Aim of the task:
Give the records again in full, exactly as written.
Task data: Begin
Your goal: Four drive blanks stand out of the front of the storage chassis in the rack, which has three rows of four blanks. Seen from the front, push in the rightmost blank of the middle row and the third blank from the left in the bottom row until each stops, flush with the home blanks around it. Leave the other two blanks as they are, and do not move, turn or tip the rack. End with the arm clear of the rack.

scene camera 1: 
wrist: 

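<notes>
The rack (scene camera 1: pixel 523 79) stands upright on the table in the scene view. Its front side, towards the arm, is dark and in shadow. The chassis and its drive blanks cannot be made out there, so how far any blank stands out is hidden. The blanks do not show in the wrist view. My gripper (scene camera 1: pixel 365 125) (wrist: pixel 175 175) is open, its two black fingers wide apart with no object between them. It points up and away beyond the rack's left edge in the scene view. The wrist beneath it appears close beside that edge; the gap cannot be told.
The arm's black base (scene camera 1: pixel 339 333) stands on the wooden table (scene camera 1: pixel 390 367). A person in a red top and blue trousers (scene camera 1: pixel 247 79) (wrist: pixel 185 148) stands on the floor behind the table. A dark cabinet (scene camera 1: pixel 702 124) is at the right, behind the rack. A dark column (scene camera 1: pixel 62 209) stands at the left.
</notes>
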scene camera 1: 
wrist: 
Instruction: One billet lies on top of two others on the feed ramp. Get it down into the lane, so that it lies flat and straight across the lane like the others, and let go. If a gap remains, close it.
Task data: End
Written reply:
Your goal: Four drive blanks stand out of the front of the storage chassis in the rack, which has three rows of four blanks. Seen from the front, push in the rightmost blank of the middle row and the third blank from the left in the bottom row until each stops, flush with the home blanks around it. Leave the other two blanks as they are, and do not move, turn or tip the rack. End with the arm clear of the rack.

scene camera 1: 
wrist: 

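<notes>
The rack (scene camera 1: pixel 523 79) stands upright on the table in the scene view. Its front side, towards the arm, is dark and in shadow. The chassis and its drive blanks cannot be made out there, so how far any blank stands out is hidden. The blanks do not show in the wrist view. My gripper (scene camera 1: pixel 365 125) (wrist: pixel 175 175) is open, its two black fingers wide apart with no object between them. It points up and away beyond the rack's left edge in the scene view. The wrist beneath it appears close beside that edge; the gap cannot be told.
The arm's black base (scene camera 1: pixel 339 333) stands on the wooden table (scene camera 1: pixel 390 367). A person in a red top and blue trousers (scene camera 1: pixel 247 79) (wrist: pixel 185 148) stands on the floor behind the table. A dark cabinet (scene camera 1: pixel 702 124) is at the right, behind the rack. A dark column (scene camera 1: pixel 62 209) stands at the left.
</notes>
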scene camera 1: 
wrist: 
Instruction: One billet lies on top of two others on the feed ramp. Get it down into the lane, so that it lies flat and straight across the lane like the others, and let go. If a gap remains, close it.

Work on the exercise is complete.